*Required work*
Please transcribe all of the records precisely.

Saved entries:
======
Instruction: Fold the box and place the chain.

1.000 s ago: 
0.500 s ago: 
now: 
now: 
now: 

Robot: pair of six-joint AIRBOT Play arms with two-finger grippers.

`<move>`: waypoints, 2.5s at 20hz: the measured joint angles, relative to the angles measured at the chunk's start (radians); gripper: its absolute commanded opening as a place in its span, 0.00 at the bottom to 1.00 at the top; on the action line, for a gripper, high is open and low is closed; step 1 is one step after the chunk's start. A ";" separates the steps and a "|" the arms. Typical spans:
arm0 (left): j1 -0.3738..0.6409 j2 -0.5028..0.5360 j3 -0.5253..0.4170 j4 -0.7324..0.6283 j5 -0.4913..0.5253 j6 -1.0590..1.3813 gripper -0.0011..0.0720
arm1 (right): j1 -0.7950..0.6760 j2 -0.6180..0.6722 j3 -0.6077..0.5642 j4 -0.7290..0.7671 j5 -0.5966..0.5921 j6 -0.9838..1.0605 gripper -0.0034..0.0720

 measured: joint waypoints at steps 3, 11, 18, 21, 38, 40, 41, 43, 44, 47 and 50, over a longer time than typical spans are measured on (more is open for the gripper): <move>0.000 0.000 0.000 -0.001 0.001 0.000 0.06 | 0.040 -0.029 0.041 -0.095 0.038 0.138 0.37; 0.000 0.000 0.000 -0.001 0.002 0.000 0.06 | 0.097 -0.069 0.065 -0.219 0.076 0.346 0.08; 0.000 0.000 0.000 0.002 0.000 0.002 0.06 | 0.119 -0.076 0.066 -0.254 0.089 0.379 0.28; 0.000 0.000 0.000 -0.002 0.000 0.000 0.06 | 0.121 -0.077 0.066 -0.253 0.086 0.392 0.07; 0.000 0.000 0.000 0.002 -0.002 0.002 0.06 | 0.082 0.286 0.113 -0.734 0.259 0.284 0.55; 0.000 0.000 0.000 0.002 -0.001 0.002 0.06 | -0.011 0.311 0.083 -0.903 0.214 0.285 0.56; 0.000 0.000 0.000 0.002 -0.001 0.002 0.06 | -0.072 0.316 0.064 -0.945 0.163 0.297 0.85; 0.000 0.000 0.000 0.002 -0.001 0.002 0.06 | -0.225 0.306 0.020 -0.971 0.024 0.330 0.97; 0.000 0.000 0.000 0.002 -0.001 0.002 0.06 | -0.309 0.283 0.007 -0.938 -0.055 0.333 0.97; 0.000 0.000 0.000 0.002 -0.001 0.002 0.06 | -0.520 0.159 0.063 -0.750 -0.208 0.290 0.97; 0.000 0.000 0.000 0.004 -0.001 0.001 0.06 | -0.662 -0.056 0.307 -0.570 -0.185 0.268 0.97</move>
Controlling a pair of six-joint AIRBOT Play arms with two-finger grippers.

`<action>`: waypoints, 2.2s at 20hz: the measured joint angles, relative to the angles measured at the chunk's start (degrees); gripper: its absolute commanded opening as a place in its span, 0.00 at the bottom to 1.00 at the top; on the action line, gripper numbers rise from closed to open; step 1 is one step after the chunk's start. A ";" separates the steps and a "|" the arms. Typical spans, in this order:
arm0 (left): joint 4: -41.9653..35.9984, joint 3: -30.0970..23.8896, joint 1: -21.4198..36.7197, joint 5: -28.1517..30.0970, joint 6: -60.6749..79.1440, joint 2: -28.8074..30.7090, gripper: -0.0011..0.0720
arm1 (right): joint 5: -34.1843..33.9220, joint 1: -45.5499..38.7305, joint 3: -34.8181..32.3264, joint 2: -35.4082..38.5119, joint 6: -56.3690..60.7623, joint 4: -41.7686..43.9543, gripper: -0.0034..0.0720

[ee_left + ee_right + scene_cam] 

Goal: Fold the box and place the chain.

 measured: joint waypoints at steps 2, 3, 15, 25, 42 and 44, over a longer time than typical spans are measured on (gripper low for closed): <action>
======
*Answer to the problem*
Instruction: Fold the box and place the chain.

1.000 s ago: 
0.500 s ago: 
now: 
now: 
now: 

Robot: pair of six-joint AIRBOT Play arms with two-finger grippers.

`<move>`: waypoints, 2.5s at 20hz: the measured joint angles, relative to the angles measured at the chunk's start (radians); gripper: its absolute commanded opening as a place in its span, 0.00 at the bottom to 1.00 at the top; on the action line, for a gripper, high is open and low is closed; step 1 is one step after the chunk's start. A ";" separates the steps and a "|" the arms. Typical spans:
arm0 (left): j1 -0.3738..0.6409 j2 -0.5028..0.5360 j3 -0.5253..0.4170 j4 -0.7324..0.6283 j5 -0.4913..0.5253 j6 -1.0590..1.3813 gripper -0.0011..0.0720
arm1 (right): j1 -0.7950..0.6760 j2 -0.6180..0.6722 j3 -0.6077..0.5642 j4 -0.7290..0.7671 j5 -0.5966..0.5921 j6 -0.9838..1.0605 gripper -0.0034..0.0720

 measured: joint waypoints at steps 3, 11, 18, 21, 38, 40, 41, 43, 44, 47 and 50, over a longer time than typical spans are measured on (more is open for the gripper): <move>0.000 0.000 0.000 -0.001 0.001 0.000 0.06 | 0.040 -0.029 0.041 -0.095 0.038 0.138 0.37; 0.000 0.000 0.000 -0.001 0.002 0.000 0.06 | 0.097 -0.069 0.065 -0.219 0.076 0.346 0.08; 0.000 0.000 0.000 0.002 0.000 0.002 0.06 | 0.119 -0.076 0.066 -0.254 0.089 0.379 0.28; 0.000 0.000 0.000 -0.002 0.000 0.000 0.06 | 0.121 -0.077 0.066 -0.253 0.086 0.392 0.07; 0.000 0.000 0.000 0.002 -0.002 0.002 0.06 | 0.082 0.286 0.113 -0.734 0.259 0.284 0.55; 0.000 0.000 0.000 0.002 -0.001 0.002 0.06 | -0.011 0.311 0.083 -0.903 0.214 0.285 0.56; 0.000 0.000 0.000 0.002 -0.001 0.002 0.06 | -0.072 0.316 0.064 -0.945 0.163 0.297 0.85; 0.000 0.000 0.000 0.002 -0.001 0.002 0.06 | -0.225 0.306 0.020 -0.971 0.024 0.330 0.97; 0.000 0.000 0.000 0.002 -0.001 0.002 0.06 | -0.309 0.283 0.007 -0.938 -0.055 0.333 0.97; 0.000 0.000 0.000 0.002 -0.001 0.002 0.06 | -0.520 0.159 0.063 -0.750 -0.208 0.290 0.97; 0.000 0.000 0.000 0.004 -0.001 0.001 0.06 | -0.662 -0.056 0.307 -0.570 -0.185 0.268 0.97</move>
Controlling a pair of six-joint AIRBOT Play arms with two-finger grippers.

`<action>`: waypoints, 2.2s at 20hz: the measured joint angles, relative to the angles measured at the chunk's start (degrees); gripper: its absolute commanded opening as a place in its span, 0.00 at the bottom to 1.00 at the top; on the action line, gripper numbers rise from closed to open; step 1 is one step after the chunk's start. A ";" separates the steps and a "|" the arms. Typical spans, in this order:
arm0 (left): joint 4: -41.9653..35.9984, joint 3: -30.0970..23.8896, joint 1: -21.4198..36.7197, joint 5: -28.1517..30.0970, joint 6: -60.6749..79.1440, joint 2: -28.8074..30.7090, gripper: -0.0011..0.0720
arm1 (right): joint 5: -34.1843..33.9220, joint 1: -45.5499..38.7305, joint 3: -34.8181..32.3264, joint 2: -35.4082..38.5119, joint 6: -56.3690..60.7623, joint 4: -41.7686..43.9543, gripper: -0.0034..0.0720

[ee_left + ee_right + scene_cam] 

Goal: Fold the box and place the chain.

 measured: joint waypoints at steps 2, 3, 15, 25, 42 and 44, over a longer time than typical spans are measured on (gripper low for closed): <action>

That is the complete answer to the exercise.